Every line of the data below should be written out word for word.

"""

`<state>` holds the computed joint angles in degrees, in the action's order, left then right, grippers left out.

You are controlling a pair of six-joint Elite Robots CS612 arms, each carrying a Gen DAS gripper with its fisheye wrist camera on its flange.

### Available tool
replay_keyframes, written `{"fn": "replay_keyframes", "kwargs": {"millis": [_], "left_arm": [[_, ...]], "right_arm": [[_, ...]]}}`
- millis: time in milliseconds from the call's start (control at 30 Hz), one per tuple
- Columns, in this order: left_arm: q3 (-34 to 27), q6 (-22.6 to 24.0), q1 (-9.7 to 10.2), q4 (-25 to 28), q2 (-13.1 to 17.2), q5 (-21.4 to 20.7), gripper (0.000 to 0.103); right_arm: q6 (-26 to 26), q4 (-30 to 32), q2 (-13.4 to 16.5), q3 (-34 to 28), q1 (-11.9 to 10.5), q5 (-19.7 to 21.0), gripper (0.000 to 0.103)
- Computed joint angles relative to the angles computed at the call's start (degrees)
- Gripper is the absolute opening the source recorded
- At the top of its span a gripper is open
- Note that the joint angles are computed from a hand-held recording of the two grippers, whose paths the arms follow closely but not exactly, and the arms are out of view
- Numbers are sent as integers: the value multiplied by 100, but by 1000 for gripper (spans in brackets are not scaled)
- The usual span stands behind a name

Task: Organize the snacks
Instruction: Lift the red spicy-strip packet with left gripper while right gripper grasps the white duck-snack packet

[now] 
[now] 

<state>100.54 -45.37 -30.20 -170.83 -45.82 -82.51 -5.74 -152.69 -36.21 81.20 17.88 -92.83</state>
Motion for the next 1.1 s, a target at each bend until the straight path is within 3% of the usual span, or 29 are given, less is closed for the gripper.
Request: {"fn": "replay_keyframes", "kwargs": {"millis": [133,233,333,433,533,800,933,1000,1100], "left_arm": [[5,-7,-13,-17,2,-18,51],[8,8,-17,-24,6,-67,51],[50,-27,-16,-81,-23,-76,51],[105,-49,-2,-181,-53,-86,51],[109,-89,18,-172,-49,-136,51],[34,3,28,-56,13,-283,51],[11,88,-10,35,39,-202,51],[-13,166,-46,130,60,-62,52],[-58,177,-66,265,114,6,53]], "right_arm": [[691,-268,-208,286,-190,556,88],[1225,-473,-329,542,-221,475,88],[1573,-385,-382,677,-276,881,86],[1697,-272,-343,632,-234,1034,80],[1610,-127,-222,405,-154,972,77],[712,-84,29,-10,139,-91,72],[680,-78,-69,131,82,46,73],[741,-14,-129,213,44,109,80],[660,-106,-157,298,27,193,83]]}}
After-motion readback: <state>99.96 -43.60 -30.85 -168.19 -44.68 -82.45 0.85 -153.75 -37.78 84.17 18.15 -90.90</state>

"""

▸ **Answer section**
`<state>` holds the computed joint angles in degrees, in the action's order, left then right, grippers left out.

You are controlling a pair of six-joint Elite Robots CS612 arms, each carrying a Gen DAS gripper with its fisheye wrist camera on its flange.

### Available tool
replay_keyframes, written `{"fn": "replay_keyframes", "kwargs": {"millis": [_], "left_arm": [[_, ...]], "right_arm": [[_, ...]]}}`
- millis: time in milliseconds from the call's start (control at 30 Hz), one per tuple
- Columns, in this order: left_arm: q3 (-34 to 27), q6 (-22.6 to 24.0), q1 (-9.7 to 10.2), q4 (-25 to 28), q2 (-13.1 to 17.2), q5 (-21.4 to 20.7), gripper (0.000 to 0.103); right_arm: q6 (-26 to 26), q4 (-30 to 32), q2 (-13.4 to 16.5), q3 (-34 to 28), q1 (-11.9 to 10.5), q5 (-19.7 to 21.0), gripper (0.000 to 0.103)
- Computed joint angles relative to the angles computed at the call's start (degrees)
- Gripper is the absolute opening the source recorded
- At the top of its span a gripper is open
- Note that the joint angles are computed from a hand-held recording of the two grippers, whose paths the arms follow closely but not exactly, and the arms are out of view
- Numbers are sent as integers: the value multiplied by 100, but by 1000 for gripper (spans in brackets are not scaled)
- The usual span stands behind a name

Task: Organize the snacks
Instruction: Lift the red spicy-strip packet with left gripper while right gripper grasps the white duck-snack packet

[now] 
[now] 

<state>100.54 -45.37 -30.20 -170.83 -45.82 -82.51 -5.74 -152.69 -36.21 81.20 17.88 -92.83</state>
Motion for the next 1.1 s, a target at each bend until the straight path is within 3% of the usual span, or 29 are given, less is closed for the gripper.
Request: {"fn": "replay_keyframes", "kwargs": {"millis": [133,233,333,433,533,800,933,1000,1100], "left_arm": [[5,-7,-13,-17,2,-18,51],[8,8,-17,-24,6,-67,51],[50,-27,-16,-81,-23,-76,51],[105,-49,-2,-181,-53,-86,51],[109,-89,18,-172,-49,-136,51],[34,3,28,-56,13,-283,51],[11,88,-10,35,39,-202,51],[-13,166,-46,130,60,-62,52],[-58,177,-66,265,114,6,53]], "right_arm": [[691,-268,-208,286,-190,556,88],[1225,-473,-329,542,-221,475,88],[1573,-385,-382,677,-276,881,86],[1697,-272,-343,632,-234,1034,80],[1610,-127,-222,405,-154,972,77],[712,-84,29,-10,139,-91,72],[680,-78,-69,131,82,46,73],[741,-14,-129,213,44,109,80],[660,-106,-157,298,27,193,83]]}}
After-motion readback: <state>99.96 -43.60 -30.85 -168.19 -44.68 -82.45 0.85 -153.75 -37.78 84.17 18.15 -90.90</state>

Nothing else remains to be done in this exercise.